==== EXTRACTED ENTRIES ====

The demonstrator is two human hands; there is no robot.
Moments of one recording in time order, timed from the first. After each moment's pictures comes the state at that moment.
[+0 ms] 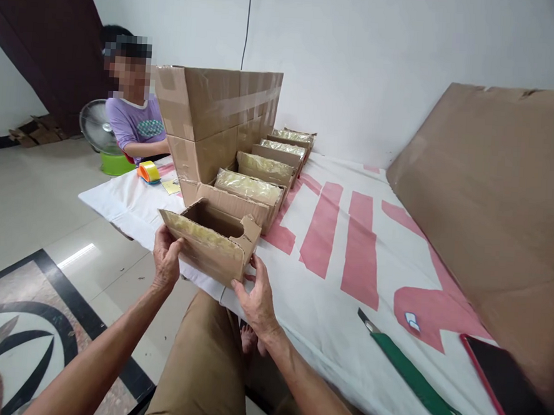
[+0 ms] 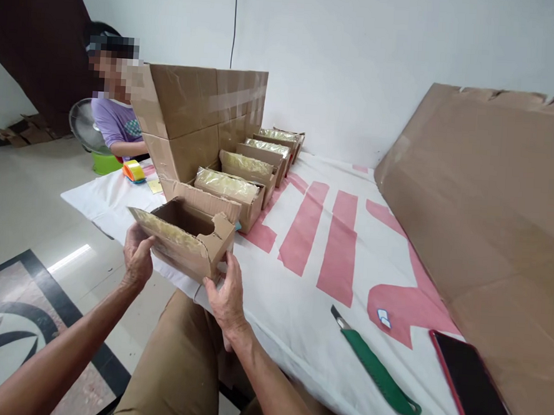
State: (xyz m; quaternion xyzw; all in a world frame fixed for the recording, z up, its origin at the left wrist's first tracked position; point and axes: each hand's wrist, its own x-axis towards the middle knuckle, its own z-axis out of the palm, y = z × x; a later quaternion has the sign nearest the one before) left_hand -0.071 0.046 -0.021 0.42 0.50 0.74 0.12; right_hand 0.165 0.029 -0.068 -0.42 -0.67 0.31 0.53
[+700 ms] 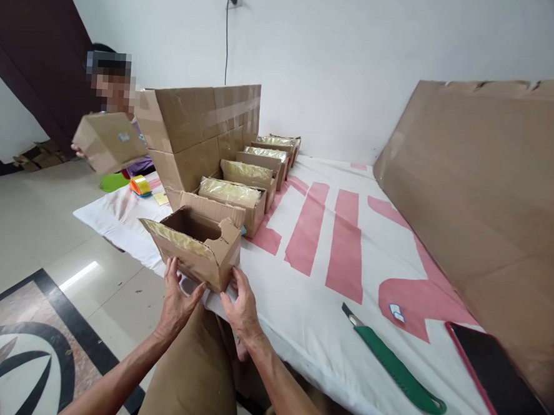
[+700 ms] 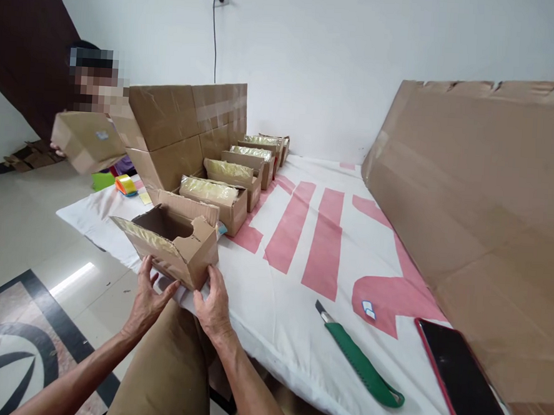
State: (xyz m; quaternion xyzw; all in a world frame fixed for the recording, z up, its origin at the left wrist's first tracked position) left_hand -0.002 -0.015 -0.074 0.51 0.65 0.55 0.10; right_hand 0.167 0.025 -0.107 -0.41 -0.67 0.30 0.54
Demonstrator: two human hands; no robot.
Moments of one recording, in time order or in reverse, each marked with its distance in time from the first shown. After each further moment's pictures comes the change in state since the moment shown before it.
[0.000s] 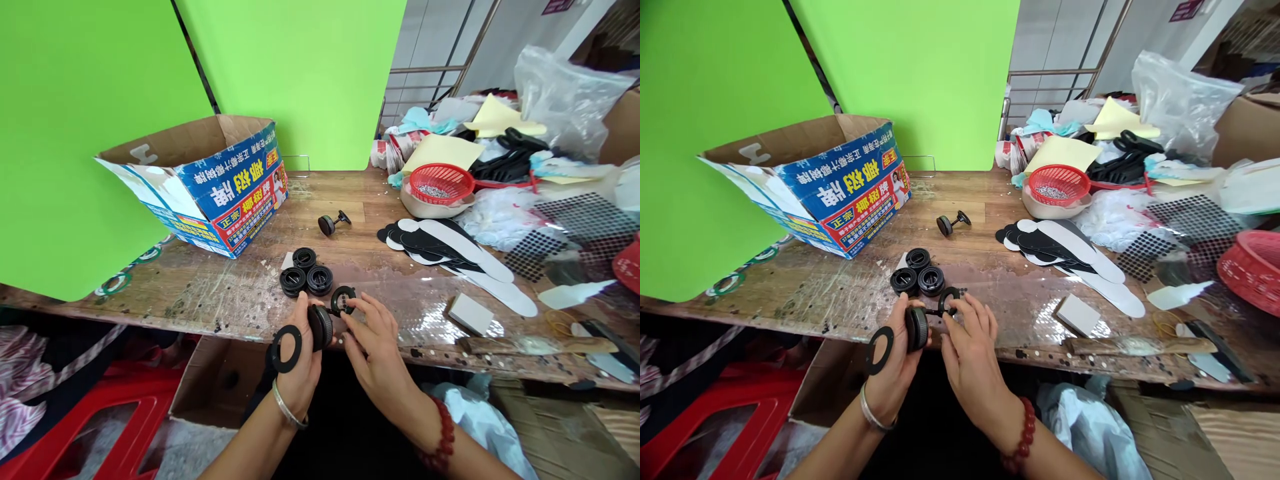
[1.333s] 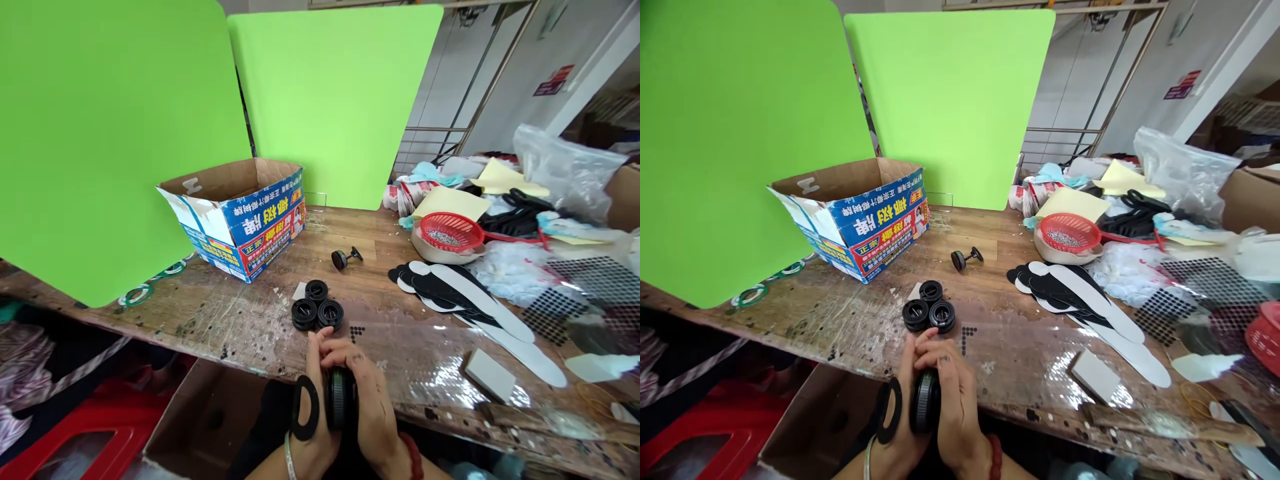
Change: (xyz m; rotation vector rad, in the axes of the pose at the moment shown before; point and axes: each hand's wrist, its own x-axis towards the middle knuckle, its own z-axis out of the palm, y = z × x) left_hand 0.006 -0.028 -0.004 -0.142 -0.049 -0.048; right_hand 0.036 -0.042 0.007 0.931 0.055 0.209
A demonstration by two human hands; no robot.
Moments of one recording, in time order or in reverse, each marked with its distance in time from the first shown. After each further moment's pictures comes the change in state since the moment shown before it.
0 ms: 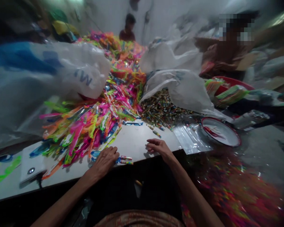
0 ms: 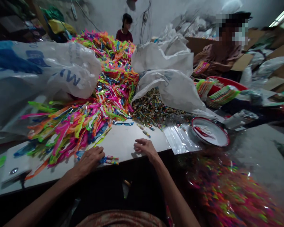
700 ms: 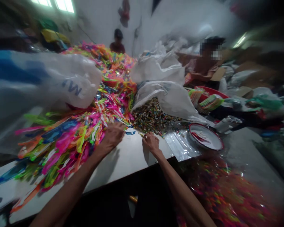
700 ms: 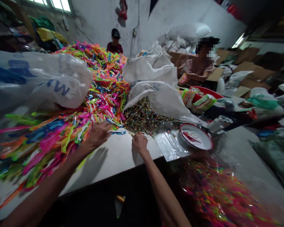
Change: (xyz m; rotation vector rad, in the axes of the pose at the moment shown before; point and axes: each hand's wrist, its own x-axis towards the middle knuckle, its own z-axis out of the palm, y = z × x) left_hand 0.149 -0.010 -0.090 -0.112 0.232 -0.152; right_hand 0.062 -0.029 -0.007 -1.269 0.414 -0.225
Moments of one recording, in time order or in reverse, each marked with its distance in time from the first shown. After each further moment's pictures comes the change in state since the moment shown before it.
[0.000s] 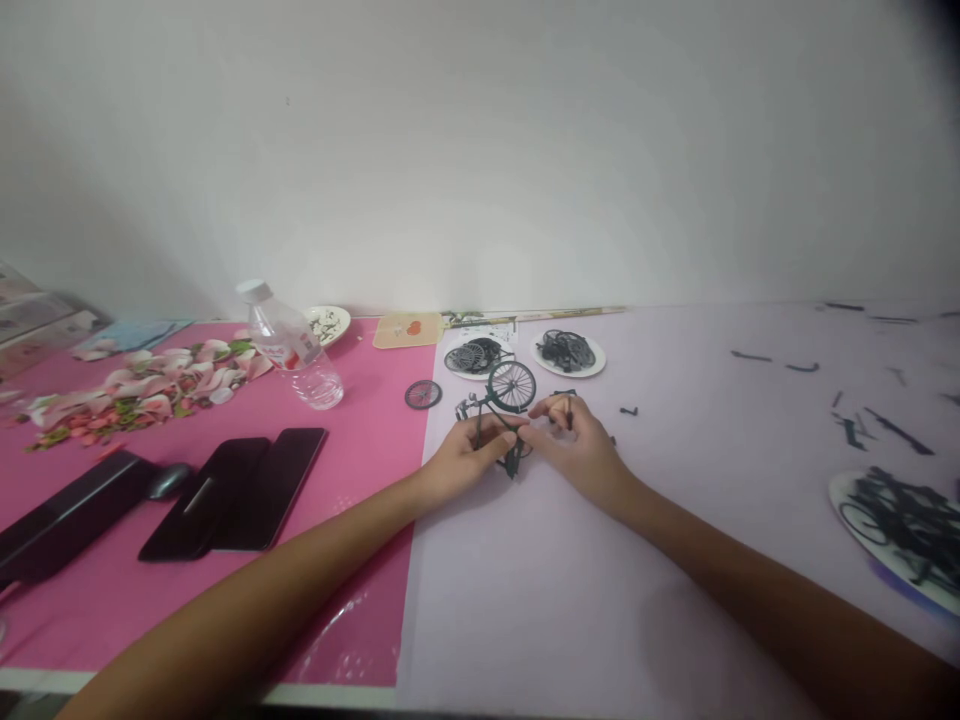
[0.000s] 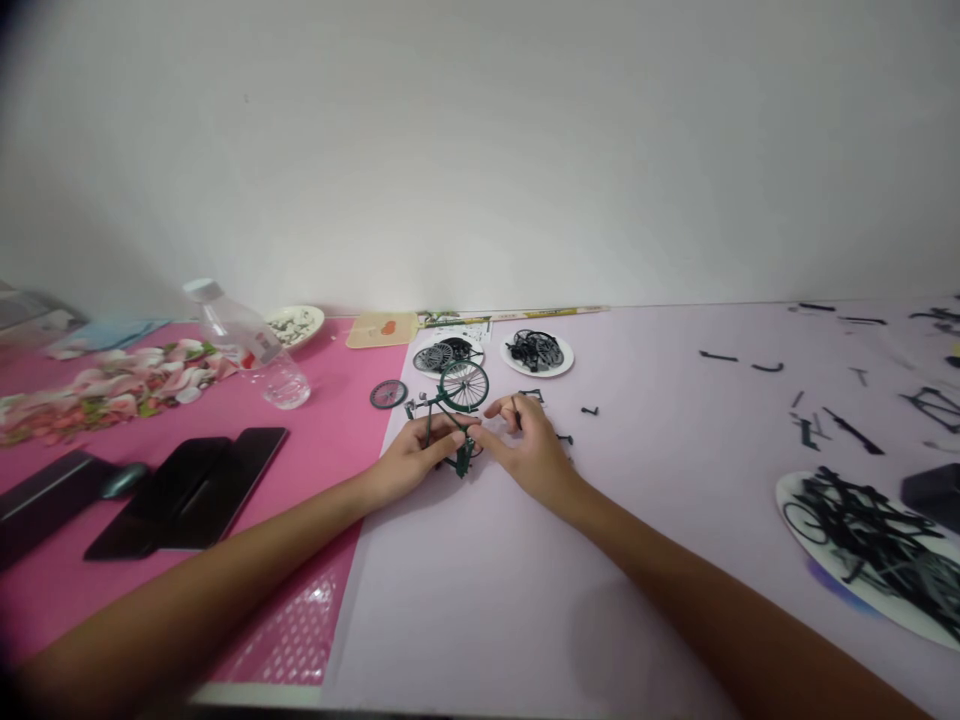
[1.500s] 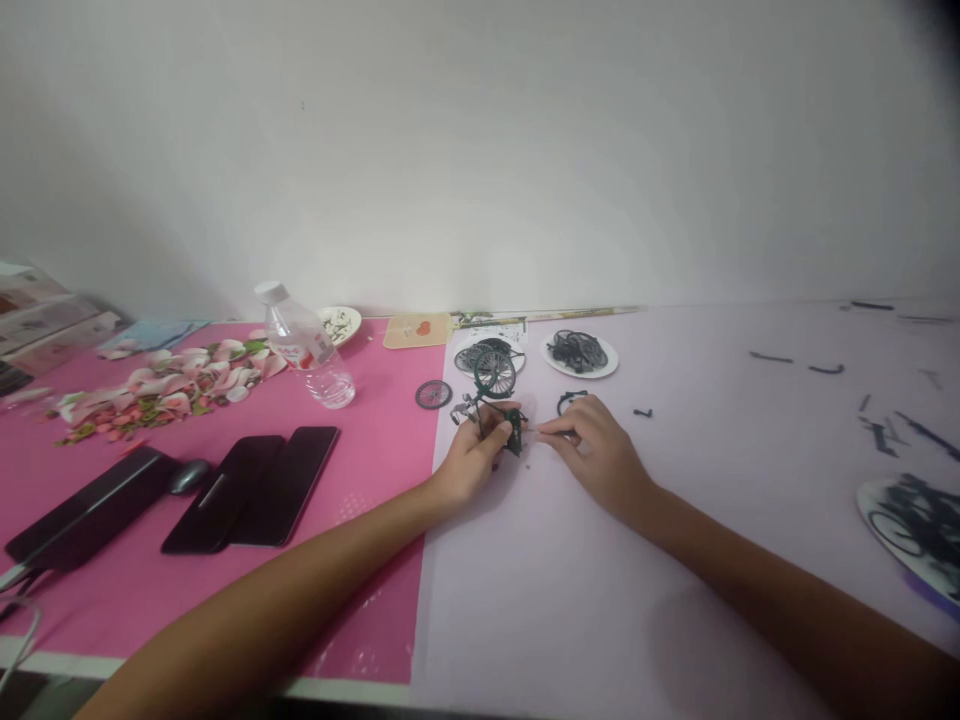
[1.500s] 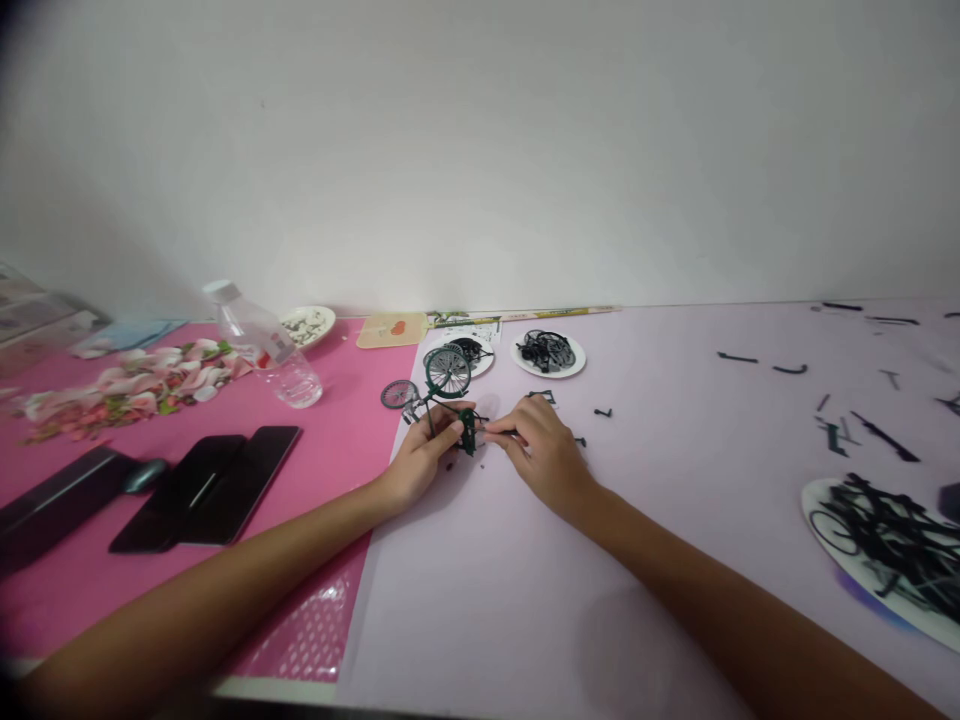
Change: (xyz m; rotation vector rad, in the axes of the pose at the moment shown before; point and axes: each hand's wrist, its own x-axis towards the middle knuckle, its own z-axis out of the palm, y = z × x) left_hand -0.001 -0.009 0.007 -0.128 0.235 -0.048; right_hand 0.004 -0.008 -0.008 -0.186 -0.004 -0.449
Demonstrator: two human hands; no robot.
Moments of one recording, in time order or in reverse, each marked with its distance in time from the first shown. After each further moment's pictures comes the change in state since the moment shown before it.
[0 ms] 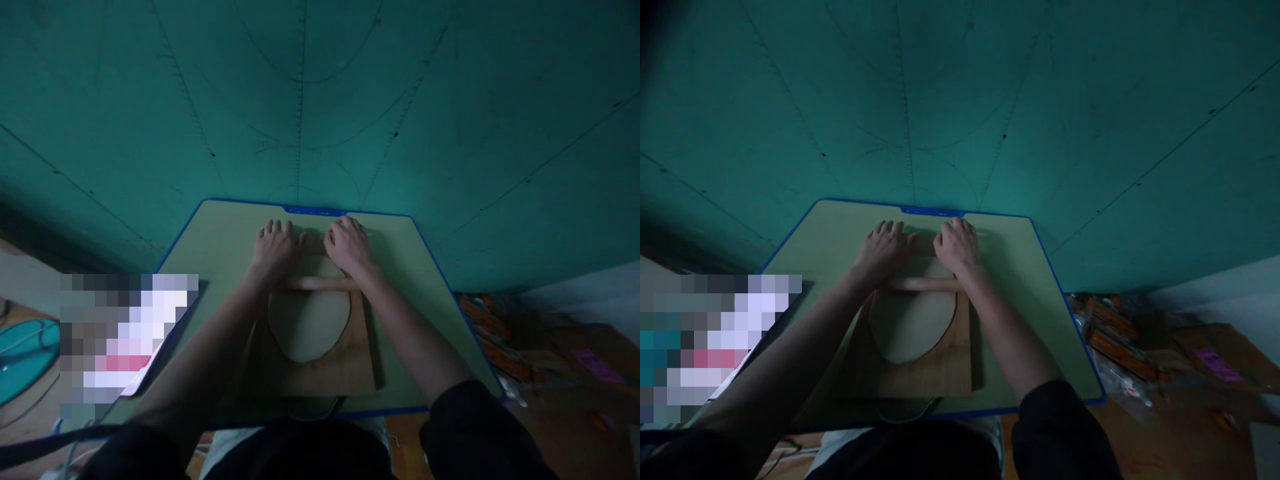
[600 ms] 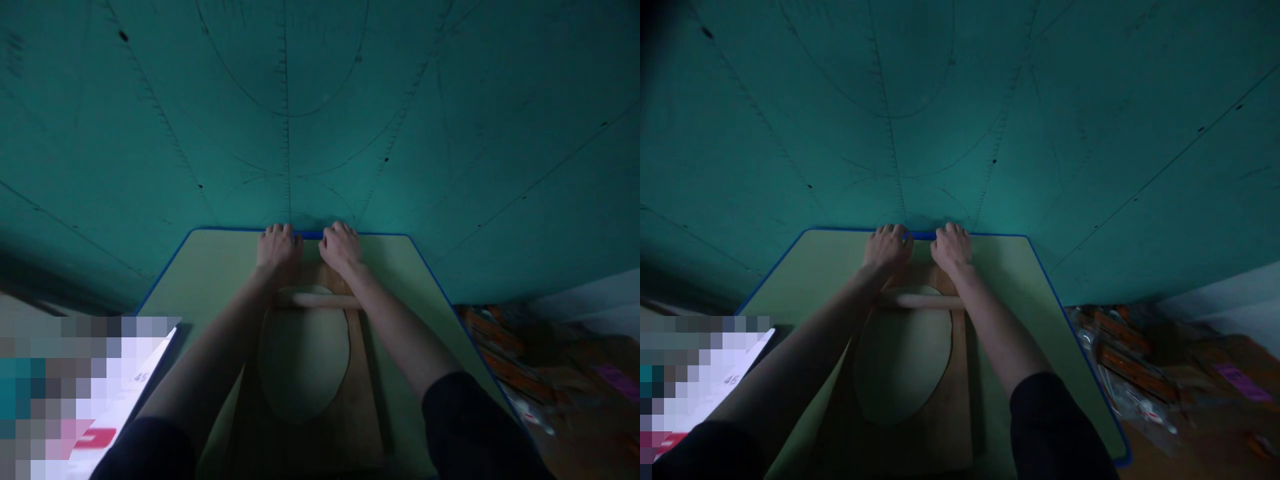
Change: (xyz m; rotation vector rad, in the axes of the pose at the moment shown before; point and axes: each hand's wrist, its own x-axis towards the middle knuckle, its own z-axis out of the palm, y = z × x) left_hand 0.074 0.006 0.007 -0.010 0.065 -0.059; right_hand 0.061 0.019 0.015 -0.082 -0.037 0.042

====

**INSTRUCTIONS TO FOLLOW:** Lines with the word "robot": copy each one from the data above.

**OUTPUT BELOW:**
The demonstrator is two human hands; there is no robot.
Demonstrator: two human hands; no robot.
A demonstration by two human hands; no robot.
Demonstrator: two human hands; no robot.

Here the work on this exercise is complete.